Klein-Gordon Finite Well

[Pengwuino]

Homework Statement

The problem is basically solving the Klein-Gordon equation for a finite well for a constant potential under the condition $$V > E + mc^2$$

Homework Equations

$$V = 0 -a<x<a$$
$$V = V_o$$ elsewhere

KG Equation: $$[\nabla^2 + \left({{V-E} \over {\hbar c}}\right)^2 - k_c^2]\phi(x) = 0$$

The Attempt at a Solution

So we're looking at the situation where the potential is high enough so that $$V > KE + 2mc^2$$

We have solutions of the form $$\psi(x) = Ae^{ikx}+Be^{-ikx}$$ where
$$k = \sqrt{\left({{V-E}\over{\hbar c}}\right)^2 - k_c^2}$$
$$k_c = {{m} \over {\hbar c}}$$

For this case, the group velocities are such that the solutions in the left, center, and right regions, which i'll denote as 1, 2, and 3, are as follows:

$$\phi_1(x) = Ae^{ik_1x}$$
$$\phi_{2}(x) = Ccos(k_{2}x) + Dsin(k_{2}x)$$
$$\phi_{3}(x) = Ge^{-ik_{3}x}$$

where
$$k_{1/3} = \sqrt{\left({{V-E}\over{\hbar c}}\right)^2 - k_c^2}$$
$$k_{2} = \sqrt{\left({{E}\over{\hbar c}}\right)^2 - k_c^2}$$

The problem is I have no idea how far this problem can be taken. I assume you can figure out the bound energy states for the particle. However, considering the wave function outside the well are sinusoidal, are the coefficients solvable? In scattering problems you can define a transmission and reflection coefficient but does it make sense to talk about "incoming" particles if the potential is so high?

 

[mark726]

I would like to offer some feedback on your solution attempt. First, it is important to clearly state the problem and the given conditions. In this case, the problem is to solve the Klein-Gordon equation for a finite well with a constant potential, under the condition that V > E + mc^2.

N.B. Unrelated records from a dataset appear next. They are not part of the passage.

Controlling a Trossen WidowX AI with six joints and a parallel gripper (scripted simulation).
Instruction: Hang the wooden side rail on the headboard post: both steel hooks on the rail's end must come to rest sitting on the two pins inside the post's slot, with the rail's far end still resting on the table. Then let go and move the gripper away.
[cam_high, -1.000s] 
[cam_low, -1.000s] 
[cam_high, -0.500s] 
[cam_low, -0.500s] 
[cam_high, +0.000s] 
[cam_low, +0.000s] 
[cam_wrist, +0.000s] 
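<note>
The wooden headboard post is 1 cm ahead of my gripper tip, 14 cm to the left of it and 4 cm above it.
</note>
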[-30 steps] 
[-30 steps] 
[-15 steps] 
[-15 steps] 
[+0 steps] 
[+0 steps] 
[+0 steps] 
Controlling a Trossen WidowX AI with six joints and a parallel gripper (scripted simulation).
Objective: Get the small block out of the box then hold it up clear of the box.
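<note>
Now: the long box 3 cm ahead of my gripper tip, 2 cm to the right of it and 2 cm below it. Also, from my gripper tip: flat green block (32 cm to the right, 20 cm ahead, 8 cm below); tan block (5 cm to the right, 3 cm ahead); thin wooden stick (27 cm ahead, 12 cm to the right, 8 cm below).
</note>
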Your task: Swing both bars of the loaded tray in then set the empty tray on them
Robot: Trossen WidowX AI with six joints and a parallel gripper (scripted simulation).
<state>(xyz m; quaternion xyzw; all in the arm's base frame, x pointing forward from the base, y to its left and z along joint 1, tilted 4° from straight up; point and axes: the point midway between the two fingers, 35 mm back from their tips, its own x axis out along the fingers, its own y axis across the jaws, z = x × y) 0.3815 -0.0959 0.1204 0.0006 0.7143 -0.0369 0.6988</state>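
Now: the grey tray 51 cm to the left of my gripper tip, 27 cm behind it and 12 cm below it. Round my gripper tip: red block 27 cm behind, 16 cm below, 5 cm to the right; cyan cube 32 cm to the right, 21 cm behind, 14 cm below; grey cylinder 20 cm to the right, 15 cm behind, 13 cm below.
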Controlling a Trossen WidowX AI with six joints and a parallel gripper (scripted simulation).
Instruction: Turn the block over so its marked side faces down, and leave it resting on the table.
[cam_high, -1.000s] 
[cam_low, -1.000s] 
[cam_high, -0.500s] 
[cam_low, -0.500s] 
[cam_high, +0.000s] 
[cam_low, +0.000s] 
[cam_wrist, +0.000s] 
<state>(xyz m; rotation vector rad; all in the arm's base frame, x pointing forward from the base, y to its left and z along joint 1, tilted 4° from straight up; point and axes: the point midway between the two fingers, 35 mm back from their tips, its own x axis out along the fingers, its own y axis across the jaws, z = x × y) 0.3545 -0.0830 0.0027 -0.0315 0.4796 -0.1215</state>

Next, you have correctly identified the solutions to the Klein-Gordon equation in the different regions of the well, denoted as 1, 2, and 3. However, you have not explained how you arrived at these solutions or how they are related to the given conditions. It would be helpful to provide some explanation or derivation for these solutions.

Furthermore, you mention the concept of bound energy states, but do not explain what these are or how they relate to the problem. It would be important to clarify this for a better understanding of the solution. Additionally, you ask if it is possible to solve for the coefficients in the wave function outside the well. This is a valid question, but again, it would be helpful to provide some explanation or reasoning behind it.

In terms of the scattering problem, it is possible to define transmission and reflection coefficients for particles with high potential barriers, as long as the particles have enough energy to overcome the barrier. However, it is not clear how this relates to the given problem or the solutions you have provided.

Overall, your solution attempt shows some understanding of the problem, but it would benefit from further explanation and clarification. it is important to clearly state the problem, provide a thorough explanation of the solution, and clearly connect the solution to the given conditions. I hope this feedback is helpful in your understanding of the problem and in improving your solution attempt.